When i look at the china law page. 5 of the 7 shoes look fairly different than my memory of Addias shoes. Two are spot on (including stripe layout and design) except for the extra stripe.

If the trademark is on the 3 stripes though are the similarities enough to confuse a moron in a hurry? I think in Lots 3589 and 3601 the answer may be yes.

MLS (profile) says:

Adidas v. Payless

One can view the products judged to infringe Adidas’ trademark by taking a look at the jury verdict form posted at:

Note that a major factor in the amount awarded is based upon jury findings that Payless acted in a manner outside the bounds of “good faith”. These findings account for about $300M of the damages awarded. Whether those damages hold up on appeal is an entirely different matter.

In answer to the question posed by the article’s title, no…one cannot “own” three stripes. What the holder of a trademark can do is try to prevent similar marks from being used on similar goods that present a reasonably likelihood of confusion on the part of consumers exercising ordinary care and prudence when purchasing such goods.

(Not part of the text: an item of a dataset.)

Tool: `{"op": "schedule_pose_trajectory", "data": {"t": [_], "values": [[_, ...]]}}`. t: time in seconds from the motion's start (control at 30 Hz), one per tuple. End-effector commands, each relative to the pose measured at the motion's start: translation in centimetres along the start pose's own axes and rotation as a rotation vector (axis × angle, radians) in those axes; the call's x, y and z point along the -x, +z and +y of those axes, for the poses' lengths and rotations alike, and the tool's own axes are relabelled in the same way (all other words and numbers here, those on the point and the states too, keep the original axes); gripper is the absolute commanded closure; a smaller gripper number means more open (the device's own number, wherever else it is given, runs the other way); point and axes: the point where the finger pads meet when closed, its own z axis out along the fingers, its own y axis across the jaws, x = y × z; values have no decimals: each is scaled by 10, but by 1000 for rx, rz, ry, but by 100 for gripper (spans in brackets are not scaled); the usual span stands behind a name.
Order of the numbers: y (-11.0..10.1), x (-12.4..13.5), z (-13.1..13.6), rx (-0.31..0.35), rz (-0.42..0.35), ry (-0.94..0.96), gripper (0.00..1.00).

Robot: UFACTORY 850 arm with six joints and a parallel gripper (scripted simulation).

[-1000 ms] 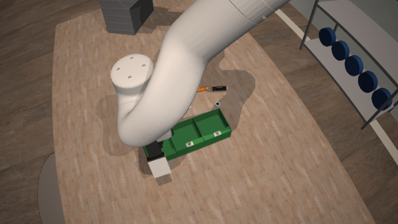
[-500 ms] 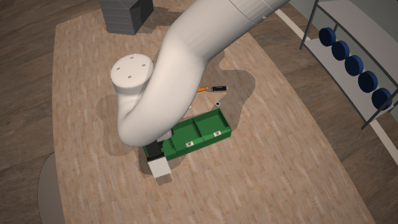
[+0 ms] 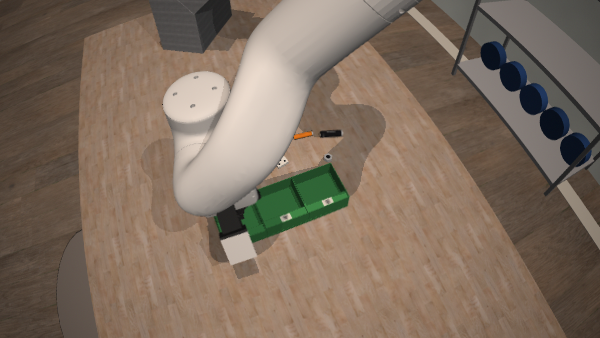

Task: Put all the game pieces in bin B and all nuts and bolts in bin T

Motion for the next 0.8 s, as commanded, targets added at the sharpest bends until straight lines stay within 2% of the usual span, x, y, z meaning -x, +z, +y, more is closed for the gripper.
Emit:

On the more generic guestion of whether or not trademarks are “property”, it does not admit to any easy yes/no answer. Yes, an attribute of “property” is that it gives the holder the right to exclude others from using same. Trademarks do seem to give a right to exclude, but only in the sense that the exclusionary right will be enforced when there is demonstrated a reasonable likelihood of confusion. On the other hand, and quite unlike patents and copyrights, trademarks are not “property” in the classical sense. Property can always be sold. A patent per se can be sold. A copyright per se can be sold. A trademark per se cannot be sold under US law. If it is “sold” as an adjunct to the sale of a business, with the underlying rationale being that a trademark represents a form of goodwill, and not a separate and independent piece of property.

CJ says:

I question which patent/trademarks they can and are suing for. If I sell a widget whose unique design I have protected and I have trademarked a letter m in the spartan typeface as my distint brand. And someone starts selling knockoff widgets with a letter n in spartan or a letter m in copperplate it seems stupid to believe that becasue I have a trademark on a spartan m that I should therefore by default also own rights on every other letter in that typeface or over the letter M in any other typeface, and thus I should not be able to expect to successfully litigate for brand infringement over the use of a trademark that might be similar, but is not mine. However if that knock off widget copied my protected desgin for the widget itself I could sue on those grounds and should expect to be able to point to the use of the fairly similar to my trademark mark used on the widget to lend a great deal of credence to my allegations that the knock off was not only infringing upon my widget design, but was specifically attempting to do financial damage to my sales of the spartan m widget.

I think in general reports of what Addidas is suing over are most likely misconstrued, and really they are suing over infringements on trainer designs which were protected by patent, but using the similar stripe designs to further argue intentional infringement and not that the company is trying to claim they own all stripes. Of course corporations practicing logic in action is rare anymore, so perhaps they think they own stripes, in which case some judge should hand them the smackdown.